◆ Try it
Pictures stay out of the copy; set down each line of the listing below exactly.

--- Given material ---

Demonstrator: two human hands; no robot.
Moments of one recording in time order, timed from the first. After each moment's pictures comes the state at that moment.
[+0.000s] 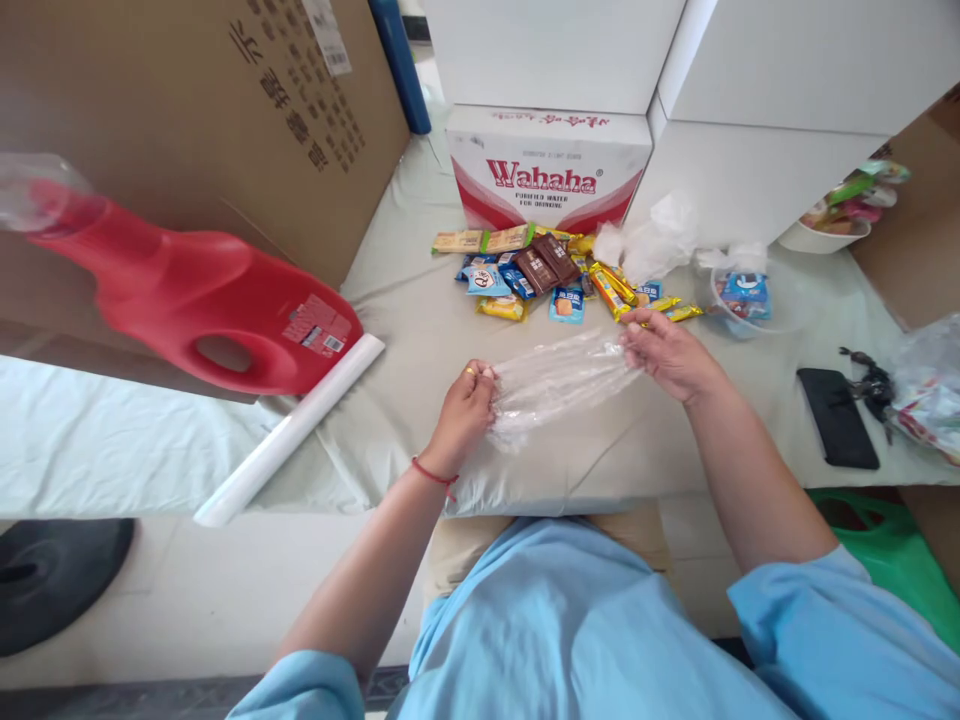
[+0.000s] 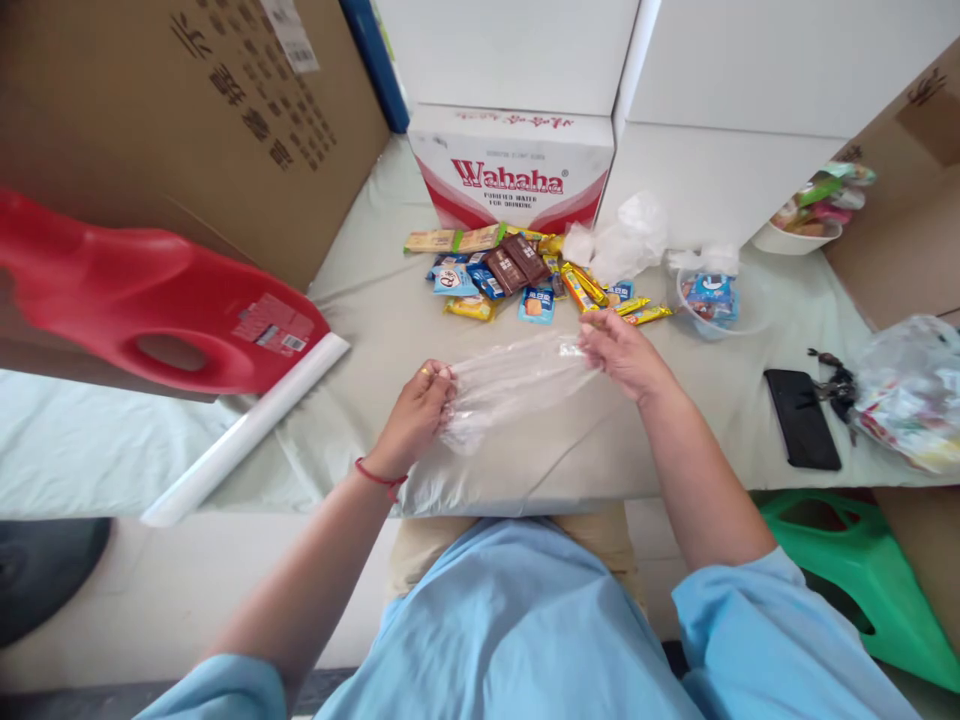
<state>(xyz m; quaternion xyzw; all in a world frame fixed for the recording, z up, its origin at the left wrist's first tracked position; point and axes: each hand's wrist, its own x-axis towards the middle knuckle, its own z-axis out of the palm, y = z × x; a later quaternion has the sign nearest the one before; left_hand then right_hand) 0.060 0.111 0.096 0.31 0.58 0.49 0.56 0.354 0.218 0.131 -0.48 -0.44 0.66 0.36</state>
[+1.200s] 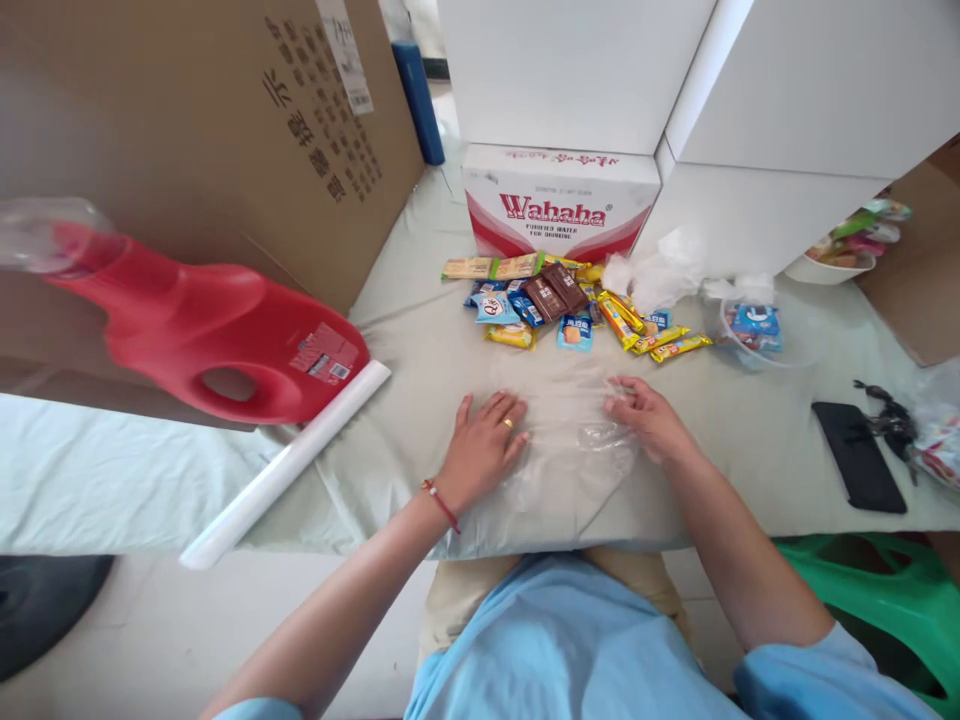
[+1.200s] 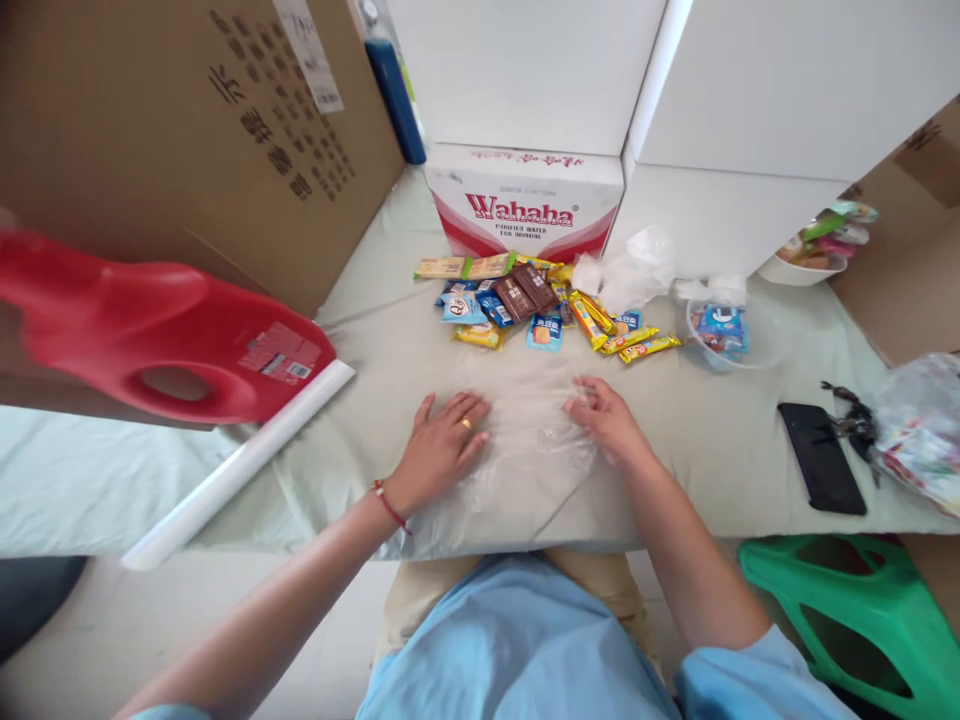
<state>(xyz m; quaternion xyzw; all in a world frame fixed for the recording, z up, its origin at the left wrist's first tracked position) 0.043 0.108 0.064 0.77 0.59 0.17 0.16 0.329 0.191 0.078 -0.56 -0.41 0.63 0.34</state>
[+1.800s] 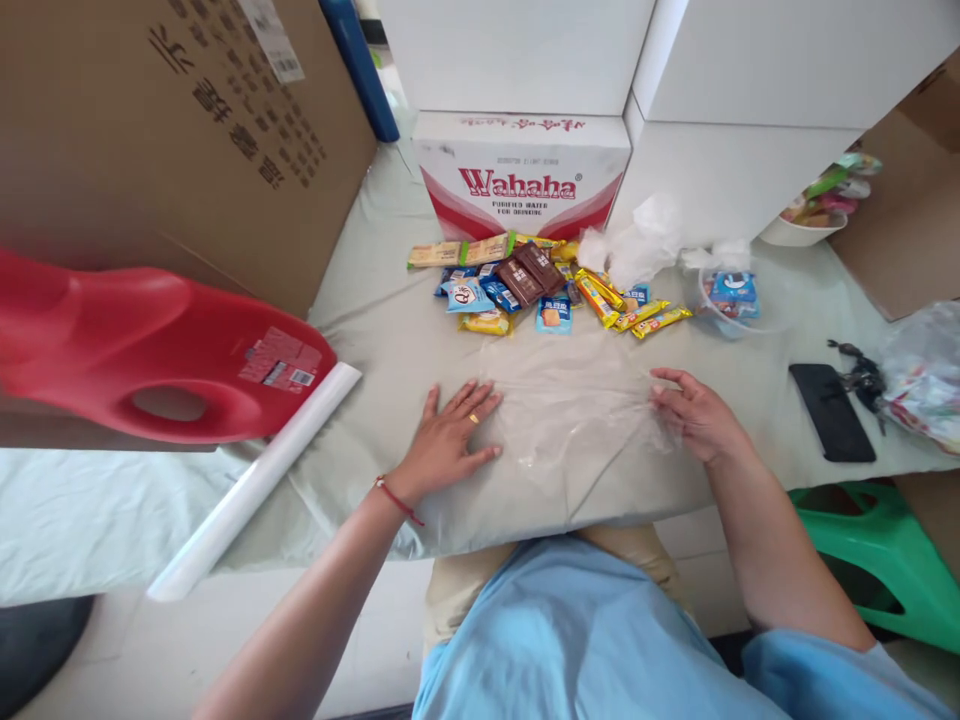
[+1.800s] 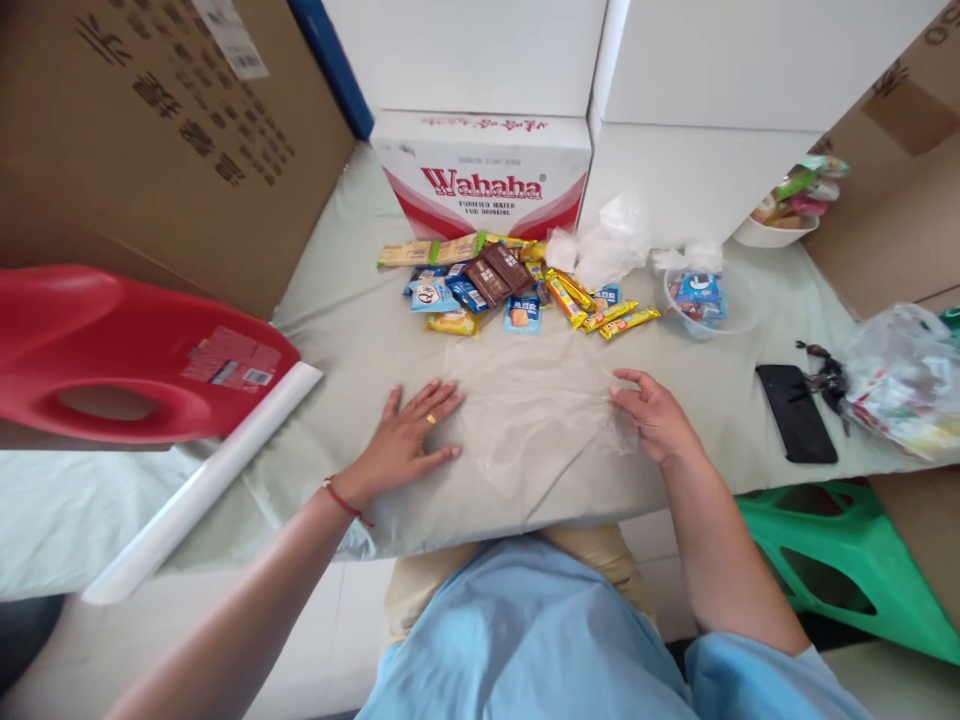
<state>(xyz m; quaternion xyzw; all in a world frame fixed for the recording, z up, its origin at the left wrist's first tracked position) -0.002 0.120 0.056 0.81 0.53 0.07 0.23 0.397 0.164 0.092 -0.61 -0.36 0.60 0.36</state>
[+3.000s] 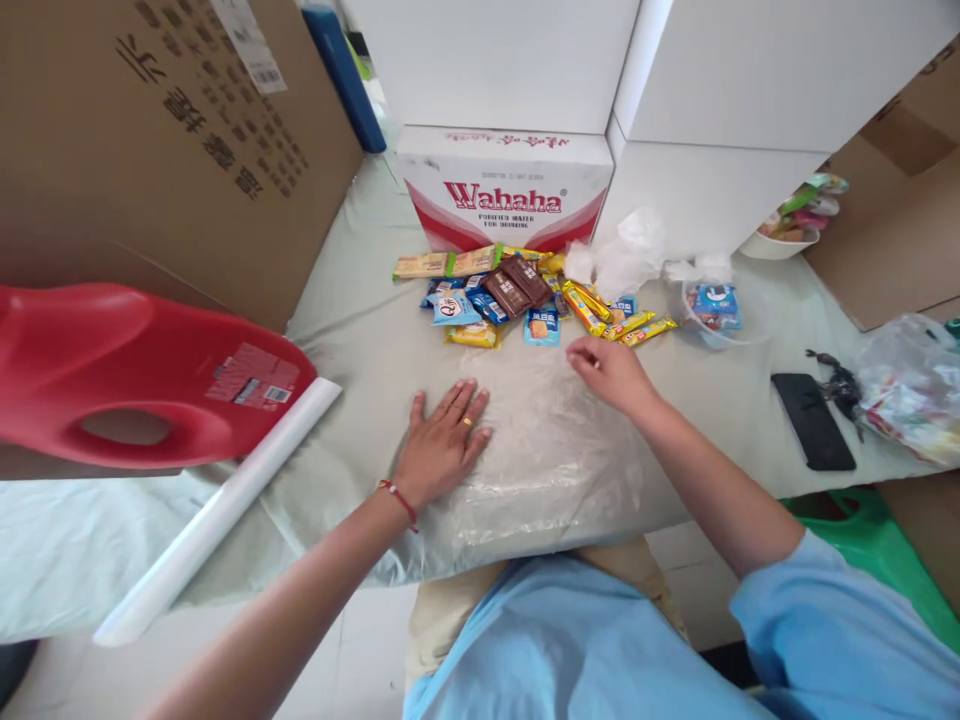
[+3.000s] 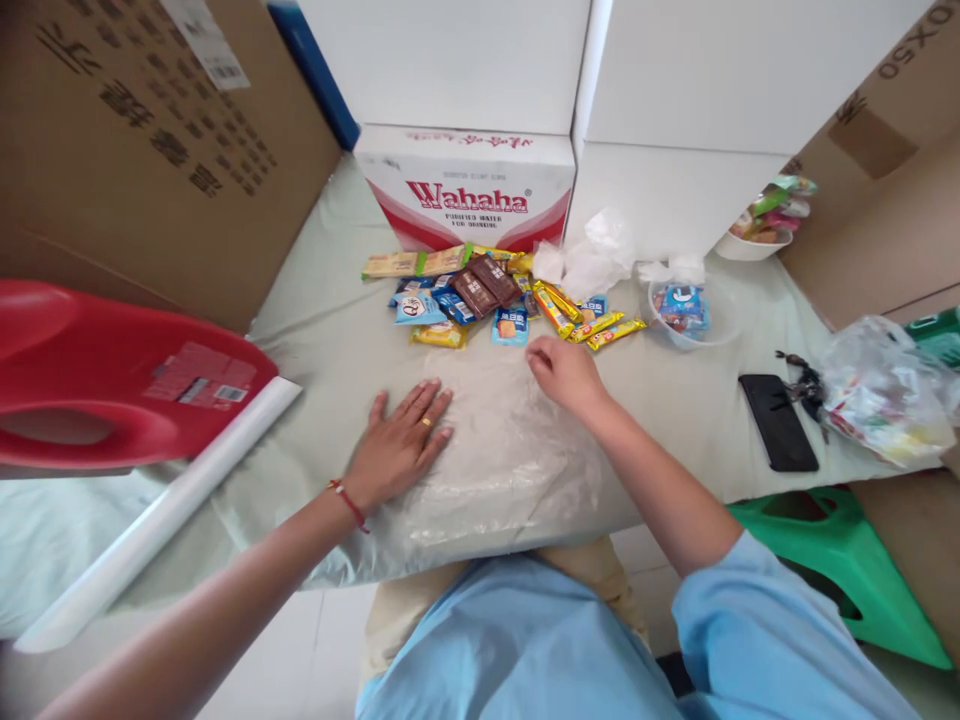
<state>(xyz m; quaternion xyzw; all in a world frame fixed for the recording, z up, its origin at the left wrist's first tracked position) 0.029 0.129 0.055 0.80 0.59 0.04 0.08 0.309 0.241 0.108 -0.56 -0.77 0.25 0.18</state>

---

◆ Response for this exercise
Demonstrator: two human hands; no robot.
Moments of one recording in time order, timed from the first. After each moment's pictures comes the state at that moment.
[+0.000s] 
[+0.000s] 
<state>(xyz m; quaternion xyzw; all in a world frame fixed for the recording, z up, its origin at the left wrist's first tracked position; point and axes: each hand's wrist, its own x-axis towards the middle knuckle, its own z-axis out of the palm, y = z × x; a later quaternion has the sign nearest the one before; left_hand then right_hand) 0.060 0.111 0.096 0.31 0.58 0.49 0.56 0.354 0.218 0.131 -0.48 -0.44 0.66 0.36</state>
[+1.200s] 
[+1.200s] 
<state>(xyz m; quaternion xyzw; all in a world frame fixed for the recording, z up, its origin at the left wrist's first tracked position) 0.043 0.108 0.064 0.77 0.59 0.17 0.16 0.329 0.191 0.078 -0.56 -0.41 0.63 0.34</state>
[+1.800s] 
[+1.800s] 
<state>(xyz m; quaternion xyzw; all in a world frame fixed for the recording, z up, its origin at the left wrist's first tracked position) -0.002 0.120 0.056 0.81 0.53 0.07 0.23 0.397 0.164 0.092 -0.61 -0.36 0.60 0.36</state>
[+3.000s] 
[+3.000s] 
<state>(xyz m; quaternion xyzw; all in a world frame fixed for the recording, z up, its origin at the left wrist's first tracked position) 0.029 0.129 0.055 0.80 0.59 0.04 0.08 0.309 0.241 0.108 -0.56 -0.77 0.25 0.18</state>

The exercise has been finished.